• [Required work] The pictures must be left out, while the rest of the data is copied exactly.

• [The input]
○ ○ ○ ○ ○
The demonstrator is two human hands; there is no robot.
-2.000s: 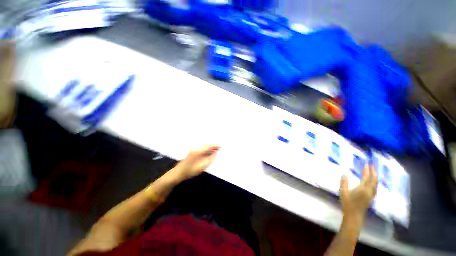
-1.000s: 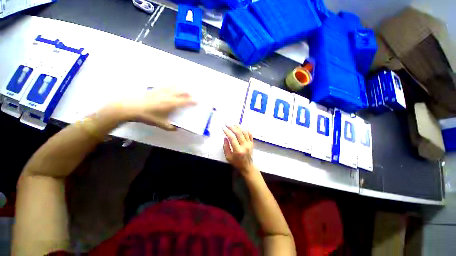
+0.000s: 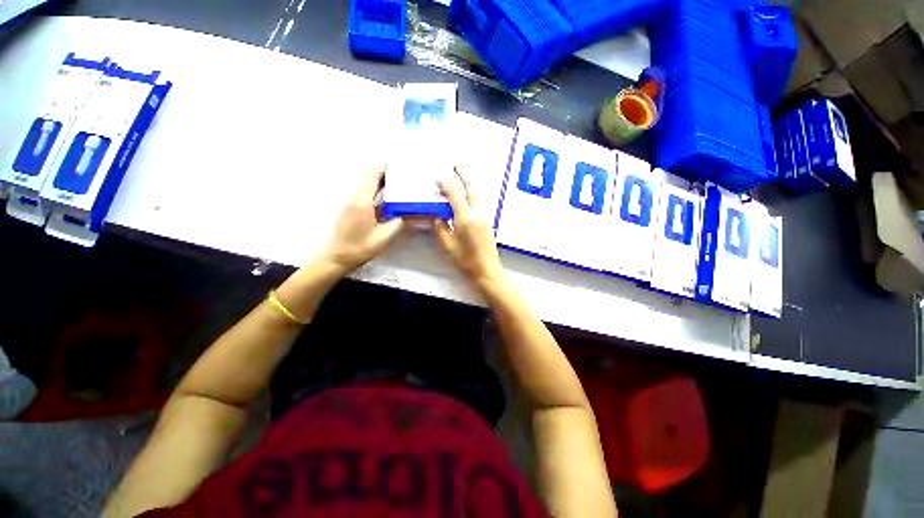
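Note:
A white retail box (image 3: pixel 420 152) with a blue near end lies on the white board in front of me, its window end pointing away. My left hand (image 3: pixel 360 225) holds its left near corner. My right hand (image 3: pixel 466 228) holds its right near corner. The fingertips are at the blue end flap; the thumbs are partly hidden below it. A row of several window boxes (image 3: pixel 591 189) lies to the right, blue windows facing up. Open cartons (image 3: pixel 83 162) with a white item in the window lie at the left, flaps sticking out.
A single blue tray (image 3: pixel 377 28) and clear plastic film (image 3: pixel 456 56) lie behind the work. Stacked blue trays (image 3: pixel 714 101) stand behind the row, beside a tape roll (image 3: pixel 630 111). Blue-sided boxes (image 3: pixel 816 147) and brown cardboard (image 3: pixel 897 235) are at far right. A red stool (image 3: pixel 653 435) is below.
My left hand has come down from over the box to its left near corner. The box now points away from me, with my right hand gripping its other near corner. The view has shifted slightly.

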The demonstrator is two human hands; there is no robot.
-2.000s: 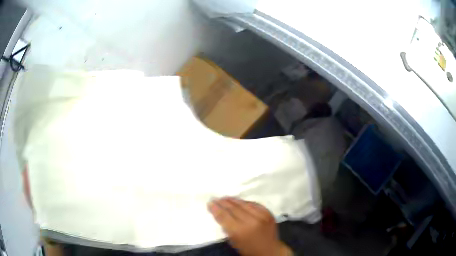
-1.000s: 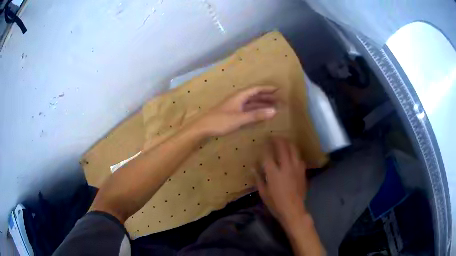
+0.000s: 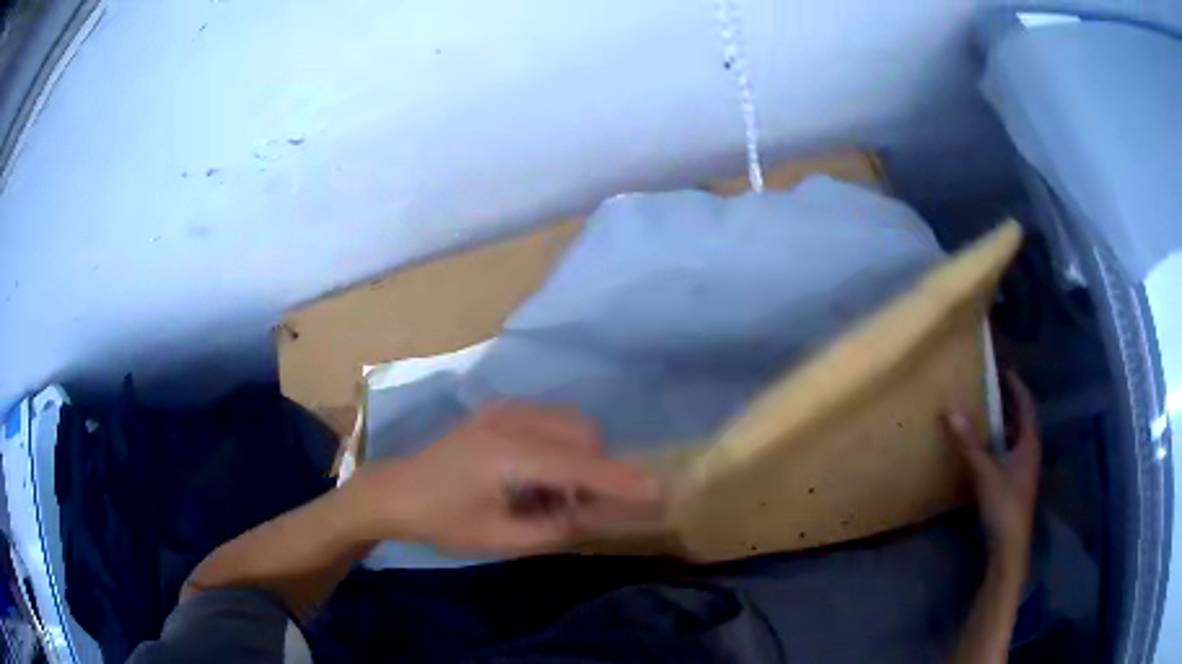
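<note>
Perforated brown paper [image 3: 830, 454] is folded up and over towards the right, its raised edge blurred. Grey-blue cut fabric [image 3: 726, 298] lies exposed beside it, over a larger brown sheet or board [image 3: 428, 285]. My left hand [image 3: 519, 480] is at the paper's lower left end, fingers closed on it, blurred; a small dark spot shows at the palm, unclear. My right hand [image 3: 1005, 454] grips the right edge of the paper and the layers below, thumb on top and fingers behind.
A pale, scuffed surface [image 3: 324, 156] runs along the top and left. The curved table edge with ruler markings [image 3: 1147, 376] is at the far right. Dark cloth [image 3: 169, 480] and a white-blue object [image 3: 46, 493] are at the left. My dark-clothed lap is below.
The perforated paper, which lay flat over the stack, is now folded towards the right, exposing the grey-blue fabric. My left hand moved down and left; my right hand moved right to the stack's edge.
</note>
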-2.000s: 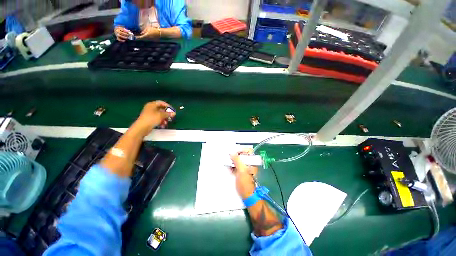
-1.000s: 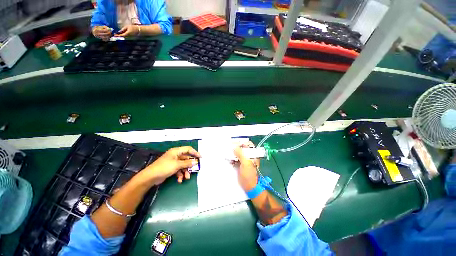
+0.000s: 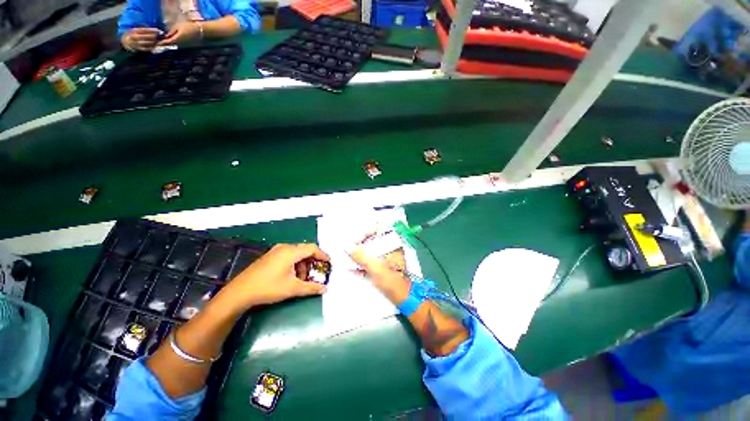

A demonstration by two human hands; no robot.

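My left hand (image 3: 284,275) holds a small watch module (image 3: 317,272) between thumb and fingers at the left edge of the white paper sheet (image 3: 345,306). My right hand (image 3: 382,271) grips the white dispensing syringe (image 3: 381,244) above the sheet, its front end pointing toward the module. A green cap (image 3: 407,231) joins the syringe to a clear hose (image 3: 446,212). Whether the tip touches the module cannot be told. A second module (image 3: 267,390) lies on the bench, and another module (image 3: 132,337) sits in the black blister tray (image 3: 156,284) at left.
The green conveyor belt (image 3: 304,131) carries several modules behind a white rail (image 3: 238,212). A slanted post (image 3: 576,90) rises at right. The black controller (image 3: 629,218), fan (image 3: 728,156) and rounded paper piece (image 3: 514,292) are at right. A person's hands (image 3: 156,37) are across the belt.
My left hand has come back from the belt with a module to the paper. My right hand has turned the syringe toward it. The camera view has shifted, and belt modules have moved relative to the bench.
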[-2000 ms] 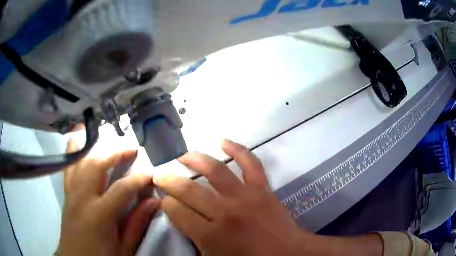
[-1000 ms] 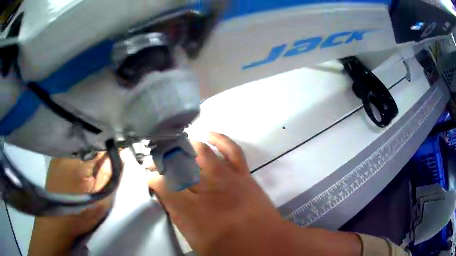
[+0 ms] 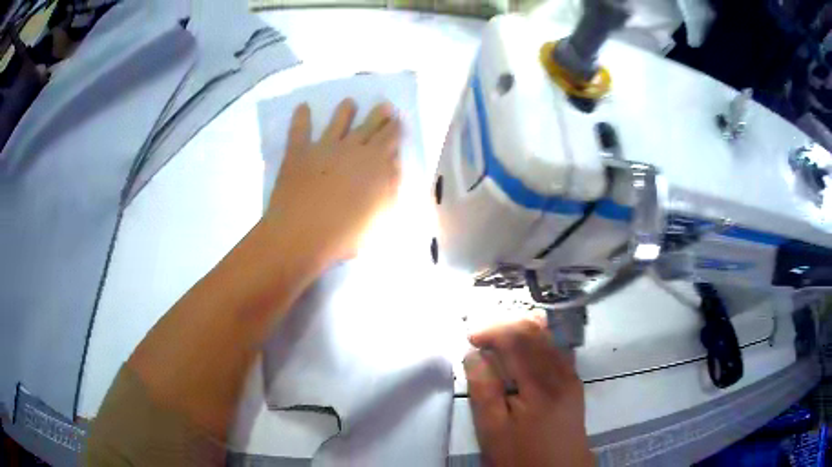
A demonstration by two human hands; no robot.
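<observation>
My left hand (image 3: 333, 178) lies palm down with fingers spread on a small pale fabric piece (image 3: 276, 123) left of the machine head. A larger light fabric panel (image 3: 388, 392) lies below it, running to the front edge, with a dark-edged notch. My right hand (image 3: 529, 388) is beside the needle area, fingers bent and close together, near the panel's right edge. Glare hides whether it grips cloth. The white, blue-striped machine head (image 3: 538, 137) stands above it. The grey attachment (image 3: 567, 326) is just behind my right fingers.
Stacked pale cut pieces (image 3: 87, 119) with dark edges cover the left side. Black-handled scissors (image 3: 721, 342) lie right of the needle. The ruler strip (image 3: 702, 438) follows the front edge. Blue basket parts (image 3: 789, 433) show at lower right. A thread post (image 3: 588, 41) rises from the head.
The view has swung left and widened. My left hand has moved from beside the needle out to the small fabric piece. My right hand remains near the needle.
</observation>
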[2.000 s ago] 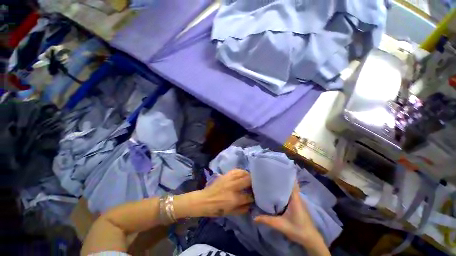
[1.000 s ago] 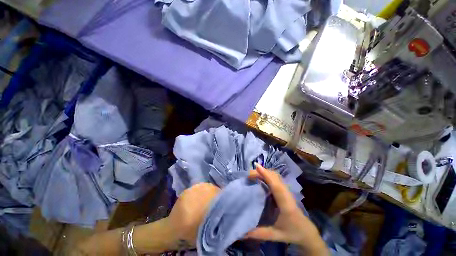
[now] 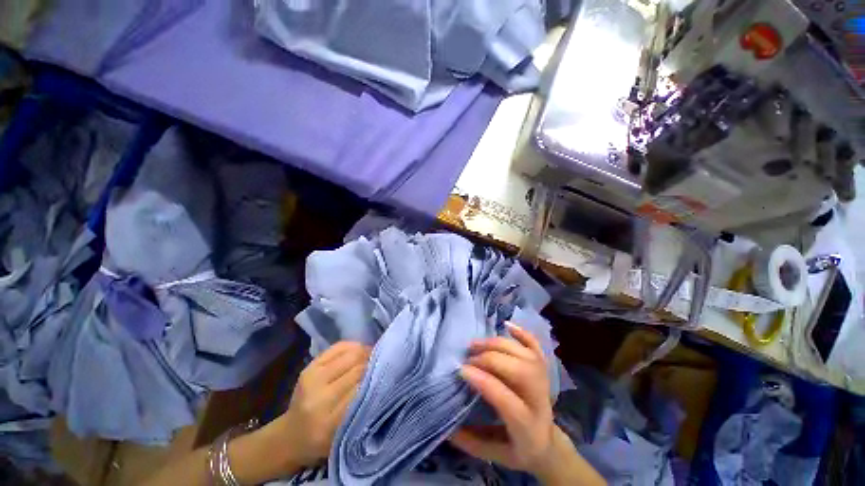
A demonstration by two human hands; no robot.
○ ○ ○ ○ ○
• [Exercise response]
The demonstrator is two human hands; there is no robot.
-2.000s: 
-1.000s: 
+0.000s: 
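Note:
A white retail box (image 3: pixel 420 152) with a blue near end lies on the white board in front of me, its window end pointing away. My left hand (image 3: pixel 360 225) holds its left near corner. My right hand (image 3: pixel 466 228) holds its right near corner. The fingertips are at the blue end flap; the thumbs are partly hidden below it. A row of several window boxes (image 3: pixel 591 189) lies to the right, blue windows facing up. Open cartons (image 3: pixel 83 162) with a white item in the window lie at the left, flaps sticking out.
A single blue tray (image 3: pixel 377 28) and clear plastic film (image 3: pixel 456 56) lie behind the work. Stacked blue trays (image 3: pixel 714 101) stand behind the row, beside a tape roll (image 3: pixel 630 111). Blue-sided boxes (image 3: pixel 816 147) and brown cardboard (image 3: pixel 897 235) are at far right. A red stool (image 3: pixel 653 435) is below.
My left hand has come down from over the box to its left near corner. The box now points away from me, with my right hand gripping its other near corner. The view has shifted slightly.
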
The demonstrator is two human hands; there is no robot.
-2.000s: 
-1.000s: 
+0.000s: 
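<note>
Perforated brown paper [image 3: 830, 454] is folded up and over towards the right, its raised edge blurred. Grey-blue cut fabric [image 3: 726, 298] lies exposed beside it, over a larger brown sheet or board [image 3: 428, 285]. My left hand [image 3: 519, 480] is at the paper's lower left end, fingers closed on it, blurred; a small dark spot shows at the palm, unclear. My right hand [image 3: 1005, 454] grips the right edge of the paper and the layers below, thumb on top and fingers behind.
A pale, scuffed surface [image 3: 324, 156] runs along the top and left. The curved table edge with ruler markings [image 3: 1147, 376] is at the far right. Dark cloth [image 3: 169, 480] and a white-blue object [image 3: 46, 493] are at the left. My dark-clothed lap is below.
The perforated paper, which lay flat over the stack, is now folded towards the right, exposing the grey-blue fabric. My left hand moved down and left; my right hand moved right to the stack's edge.
</note>
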-2.000s: 
-1.000s: 
+0.000s: 

A demonstration by two human hands; no robot.

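My left hand (image 3: 284,275) holds a small watch module (image 3: 317,272) between thumb and fingers at the left edge of the white paper sheet (image 3: 345,306). My right hand (image 3: 382,271) grips the white dispensing syringe (image 3: 381,244) above the sheet, its front end pointing toward the module. A green cap (image 3: 407,231) joins the syringe to a clear hose (image 3: 446,212). Whether the tip touches the module cannot be told. A second module (image 3: 267,390) lies on the bench, and another module (image 3: 132,337) sits in the black blister tray (image 3: 156,284) at left.
The green conveyor belt (image 3: 304,131) carries several modules behind a white rail (image 3: 238,212). A slanted post (image 3: 576,90) rises at right. The black controller (image 3: 629,218), fan (image 3: 728,156) and rounded paper piece (image 3: 514,292) are at right. A person's hands (image 3: 156,37) are across the belt.
My left hand has come back from the belt with a module to the paper. My right hand has turned the syringe toward it. The camera view has shifted, and belt modules have moved relative to the bench.
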[-2000 ms] 
[-1000 ms] 
[+0 ms] 
A demonstration by two human hands; no robot.
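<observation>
My left hand (image 3: 333, 178) lies palm down with fingers spread on a small pale fabric piece (image 3: 276, 123) left of the machine head. A larger light fabric panel (image 3: 388, 392) lies below it, running to the front edge, with a dark-edged notch. My right hand (image 3: 529, 388) is beside the needle area, fingers bent and close together, near the panel's right edge. Glare hides whether it grips cloth. The white, blue-striped machine head (image 3: 538, 137) stands above it. The grey attachment (image 3: 567, 326) is just behind my right fingers.
Stacked pale cut pieces (image 3: 87, 119) with dark edges cover the left side. Black-handled scissors (image 3: 721, 342) lie right of the needle. The ruler strip (image 3: 702, 438) follows the front edge. Blue basket parts (image 3: 789, 433) show at lower right. A thread post (image 3: 588, 41) rises from the head.
The view has swung left and widened. My left hand has moved from beside the needle out to the small fabric piece. My right hand remains near the needle.
</observation>
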[2.000 s ago] 
[1.000 s ago] 
[now] 
A demonstration by two human hands; no robot.

The answer has been given, and the exercise is done.